Sebastian Münster (1488-1552) was a cosmographer and professor of Hebrew who taught at Tübingen, Heidelberg, and Basel. He settled in the latter in 1529 and died there, of plague, in 1552. Münster made himself the center of a large network of scholars from whom he obtained geographic descriptions, maps, and directions.

As a young man, Münster joined the Franciscan order, in which he became a priest. He then studied geography at Tübingen, graduating in 1518. He moved to Basel, where he published a Hebrew grammar, one of the first books in Hebrew published in Germany. In 1521 Münster moved again, to Heidelberg, where he continued to publish Hebrew texts and the first German-produced books in Aramaic. After converting to Protestantism in 1529, he took over the chair of Hebrew at Basel, where he published his main Hebrew work, a two-volume Old Testament with a Latin translation.

Münster published his first known map, a map of Germany, in 1525. Three years later, he released a treatise on sundials. In 1540, he published Geographia universalis vetus et nova, an updated edition of Ptolemy’s Geographia. In addition to the Ptolemaic maps, Münster added 21 modern maps. One of Münster’s innovations was to include one map for each continent, a concept that would influence Ortelius and other early atlas makers.

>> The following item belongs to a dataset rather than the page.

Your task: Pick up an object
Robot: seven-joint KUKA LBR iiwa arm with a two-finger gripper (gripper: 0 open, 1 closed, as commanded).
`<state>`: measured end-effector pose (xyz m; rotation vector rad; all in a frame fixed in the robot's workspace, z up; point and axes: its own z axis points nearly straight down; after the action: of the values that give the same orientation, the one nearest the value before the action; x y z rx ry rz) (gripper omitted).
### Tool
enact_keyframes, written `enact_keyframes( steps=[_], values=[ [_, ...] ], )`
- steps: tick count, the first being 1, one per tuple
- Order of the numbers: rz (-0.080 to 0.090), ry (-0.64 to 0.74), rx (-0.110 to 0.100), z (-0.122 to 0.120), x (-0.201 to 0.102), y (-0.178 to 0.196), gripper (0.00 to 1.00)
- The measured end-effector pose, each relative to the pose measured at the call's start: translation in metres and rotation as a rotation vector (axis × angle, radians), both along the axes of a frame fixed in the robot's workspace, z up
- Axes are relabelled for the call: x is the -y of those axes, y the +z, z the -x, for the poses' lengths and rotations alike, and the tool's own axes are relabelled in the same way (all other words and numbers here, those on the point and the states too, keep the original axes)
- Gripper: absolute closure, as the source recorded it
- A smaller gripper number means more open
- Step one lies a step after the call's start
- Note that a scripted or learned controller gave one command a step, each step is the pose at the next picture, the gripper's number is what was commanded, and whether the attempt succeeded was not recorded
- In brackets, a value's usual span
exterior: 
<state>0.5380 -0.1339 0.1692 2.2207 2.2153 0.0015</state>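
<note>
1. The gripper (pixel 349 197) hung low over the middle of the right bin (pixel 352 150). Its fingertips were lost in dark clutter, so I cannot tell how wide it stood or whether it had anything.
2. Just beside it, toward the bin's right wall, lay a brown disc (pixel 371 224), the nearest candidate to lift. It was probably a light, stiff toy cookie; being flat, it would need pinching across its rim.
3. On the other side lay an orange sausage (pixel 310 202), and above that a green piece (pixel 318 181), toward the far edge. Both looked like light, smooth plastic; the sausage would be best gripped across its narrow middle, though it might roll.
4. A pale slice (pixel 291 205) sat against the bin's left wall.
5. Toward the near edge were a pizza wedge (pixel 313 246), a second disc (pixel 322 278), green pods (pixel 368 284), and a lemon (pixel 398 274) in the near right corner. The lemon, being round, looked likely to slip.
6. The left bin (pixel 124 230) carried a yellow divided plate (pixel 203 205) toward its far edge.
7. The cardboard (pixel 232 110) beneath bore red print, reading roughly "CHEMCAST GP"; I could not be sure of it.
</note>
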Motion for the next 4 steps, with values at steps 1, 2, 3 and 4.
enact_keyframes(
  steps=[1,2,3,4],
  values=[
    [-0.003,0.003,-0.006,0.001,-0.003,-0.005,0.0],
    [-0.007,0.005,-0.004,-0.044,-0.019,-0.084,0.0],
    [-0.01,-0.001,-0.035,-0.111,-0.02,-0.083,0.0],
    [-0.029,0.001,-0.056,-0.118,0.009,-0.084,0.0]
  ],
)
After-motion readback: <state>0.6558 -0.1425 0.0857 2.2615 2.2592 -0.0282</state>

The Geographia was reprinted in 1542, 1545, and 1552.  

He is best known for his Cosmographia universalis, first published in 1544 and released in at least 35 editions by 1628. It was the first German-language description of the world and contained 471 woodcuts and 26 maps over six volumes. Many of the maps were taken from the Geographia and modified over time. The Cosmographia was widely used in the sixteenth and seventeenth centuries. The text, woodcuts, and maps all influenced geographical thought for generations.